Task goal: For the data below, restate word for word only the lines from the line containing "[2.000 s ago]" through the line containing "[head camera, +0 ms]", both ends included.

Stored entries:
● ● ● ● ●

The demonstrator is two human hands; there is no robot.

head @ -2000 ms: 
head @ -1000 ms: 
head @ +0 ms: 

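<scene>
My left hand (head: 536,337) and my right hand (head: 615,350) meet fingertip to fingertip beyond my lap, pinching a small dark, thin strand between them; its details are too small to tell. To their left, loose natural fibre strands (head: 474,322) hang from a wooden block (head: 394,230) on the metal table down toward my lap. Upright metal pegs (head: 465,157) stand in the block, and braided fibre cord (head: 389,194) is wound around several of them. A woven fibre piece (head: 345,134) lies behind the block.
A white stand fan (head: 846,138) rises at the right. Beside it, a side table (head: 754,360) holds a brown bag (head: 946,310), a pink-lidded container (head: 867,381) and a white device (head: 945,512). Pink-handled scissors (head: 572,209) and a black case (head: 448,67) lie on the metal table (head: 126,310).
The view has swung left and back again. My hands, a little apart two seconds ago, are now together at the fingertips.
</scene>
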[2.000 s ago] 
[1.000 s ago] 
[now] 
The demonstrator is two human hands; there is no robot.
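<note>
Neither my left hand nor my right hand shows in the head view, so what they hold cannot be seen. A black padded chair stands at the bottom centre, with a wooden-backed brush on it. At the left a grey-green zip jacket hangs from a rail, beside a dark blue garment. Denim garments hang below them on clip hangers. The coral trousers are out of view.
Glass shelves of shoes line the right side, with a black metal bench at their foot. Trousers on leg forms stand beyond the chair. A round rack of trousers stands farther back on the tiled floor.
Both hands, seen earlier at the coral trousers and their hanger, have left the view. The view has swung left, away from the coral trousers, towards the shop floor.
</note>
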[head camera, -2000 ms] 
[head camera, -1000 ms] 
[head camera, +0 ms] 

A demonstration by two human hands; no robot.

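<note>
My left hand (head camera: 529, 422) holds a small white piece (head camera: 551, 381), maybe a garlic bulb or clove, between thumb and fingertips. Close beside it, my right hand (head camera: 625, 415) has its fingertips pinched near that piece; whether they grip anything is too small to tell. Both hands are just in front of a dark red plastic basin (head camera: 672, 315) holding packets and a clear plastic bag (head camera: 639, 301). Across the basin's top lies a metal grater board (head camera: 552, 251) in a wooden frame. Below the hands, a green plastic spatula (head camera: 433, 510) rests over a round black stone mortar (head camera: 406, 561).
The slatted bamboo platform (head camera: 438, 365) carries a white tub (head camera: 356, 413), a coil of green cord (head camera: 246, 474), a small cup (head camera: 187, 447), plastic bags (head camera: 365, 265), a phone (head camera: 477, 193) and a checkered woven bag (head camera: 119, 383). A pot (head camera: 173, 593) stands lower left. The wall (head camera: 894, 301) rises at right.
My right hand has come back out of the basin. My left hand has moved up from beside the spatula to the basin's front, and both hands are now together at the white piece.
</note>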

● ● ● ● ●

Written solution:
[2.000 s ago] 
[1.000 s ago] 
[now] 
The demonstrator is two human hands; there is no robot.
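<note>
Neither my left hand nor my right hand shows in the head view, so what they hold cannot be seen. A black padded chair stands at the bottom centre, with a wooden-backed brush on it. At the left a grey-green zip jacket hangs from a rail, beside a dark blue garment. Denim garments hang below them on clip hangers. The coral trousers are out of view.
Glass shelves of shoes line the right side, with a black metal bench at their foot. Trousers on leg forms stand beyond the chair. A round rack of trousers stands farther back on the tiled floor.
Both hands, seen earlier at the coral trousers and their hanger, have left the view. The view has swung left, away from the coral trousers, towards the shop floor.
</note>
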[head camera, -2000 ms] 
[head camera, -1000 ms] 
[head camera, +0 ms] 

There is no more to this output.